Lay's legacy

July 09, 2004

MORE THAN two years after the massive implosion of Enron, the now-bankrupt energy giant, a complex criminal investigation has finally worked its way through layers of former executives to the inevitable, a federal indictment unsealed yesterday against the company's founder and former chairman, Kenneth L. Lay. For former Enron employees and investors and many others collaterally damaged by the sudden collapse of what was once the seventh-largest U.S. company, the long-awaited sight of Mr. Lay surrendering in handcuffs to authorities in Houston had to be richly satisfying. To boot, the Securities and Exchange Commission also came in yesterday with civil charges against Mr. Lay.

As to the fraud charges against him, Mr. Lay's guilt or innocence will be determined in court, after what doubtless will be exceedingly lengthy and costly litigation involving highly technical matters. But if, as promised, Mr. Lay's defense is that he simply didn't know anything about the gross financial misdeeds transpiring in the bowels of Enron, that seems patently preposterous at the outset.

Here is a trained economist who took a minor-league gas pipeline company, navigated it through the uncharted world of energy deregulation and, in the process, transformed it into a global trading colossus; a savvy political player whose mountain of donations to the Bush campaign earned him enormous friendship and authority in the current White House; and a corporate leader who, despite internal warnings that Enron's shell game was unraveling, kept on urging his employees and others to buy its stock -- all the while continuing to sell his. And Mr. Lay didn't know? Given the pervasiveness of the alleged corruption at Enron, that's real hard to swallow.

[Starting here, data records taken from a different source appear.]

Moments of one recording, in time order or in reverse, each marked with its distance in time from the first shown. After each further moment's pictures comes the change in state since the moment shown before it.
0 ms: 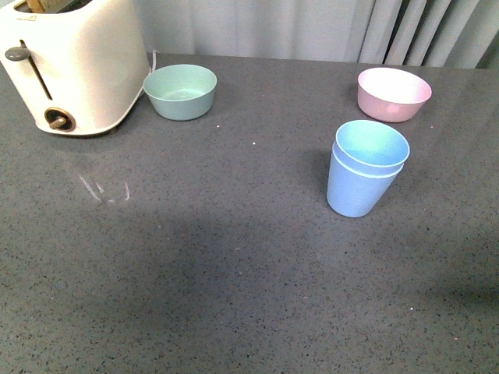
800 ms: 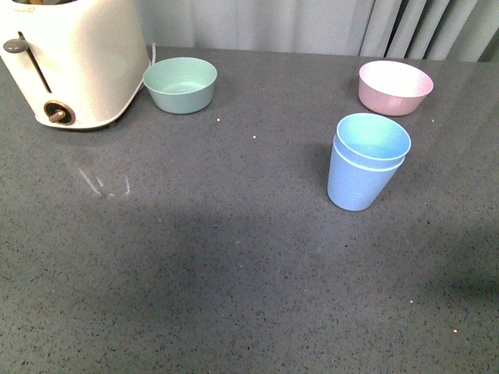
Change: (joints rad) left arm 0.000 0.000 0.000 0.000 0.000 0.000; right arm 0.000 -0.002 0.000 0.000 0.000 0.001
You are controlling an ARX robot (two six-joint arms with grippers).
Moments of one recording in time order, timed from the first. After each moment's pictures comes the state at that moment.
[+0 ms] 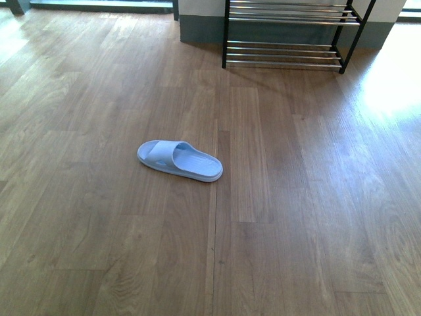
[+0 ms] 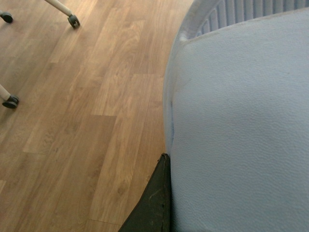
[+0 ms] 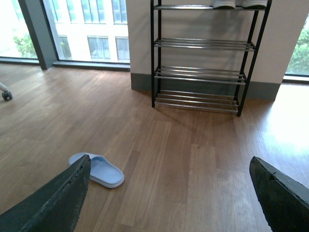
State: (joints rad) left arm -0.20 0.85 0.42 -0.07 -0.33 0.00; right arm 0.00 0.00 0.02 0.00 0.00 -0.01
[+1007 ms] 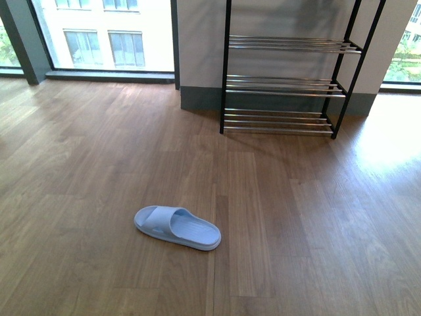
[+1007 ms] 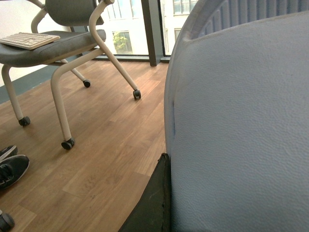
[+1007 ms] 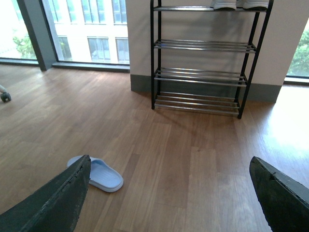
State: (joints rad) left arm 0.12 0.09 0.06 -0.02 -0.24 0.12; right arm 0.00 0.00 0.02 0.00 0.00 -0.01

In the halcyon days of the 1990s stock market boom -- which seems so distant now, doesn't it? -- Mr. Lay was not shy about enjoying an opulent lifestyle. He had the homes, the jets, the contacts and, at one time, $400 million.

With the company's rapid fall in late 2001 -- its stock plummeted from more than $80 a share to next to nothing in less than a year -- he became a powerful cultural symbol of ill-gotten gains. But whatever happens now, Mr. Lay's legacy will have less to do with greed than with the necessity for greater corporate accountability.

Of course, Enron unfortunately was just the first mammoth corporate scandal in a shock wave of frauds and bankruptcies -- WorldCom, Global Crossing, Adelphia Communications and Tyco International -- still rippling through boardrooms, courtrooms, Wall Street and the American economy. In their wake, a new era, however unsettled and imperfect, is emerging, one in which CEOs and corporate board members are now directly held -- primarily via the Sarbanes-Oxley Act -- to standards of accountability that should have been more universally met all along and that are still resisted.

Under the new rules, U.S. chief executives must regularly pledge in writing to regulators that they understand and take responsibility for their companies' books. That and other such new regulations may not entirely prevent the next Enron.

But Enron's saga shows they are much-needed steps -- and likely Mr. Lay's most enduring legacy. If "I didn't know" ever cut it, it doesn't anymore.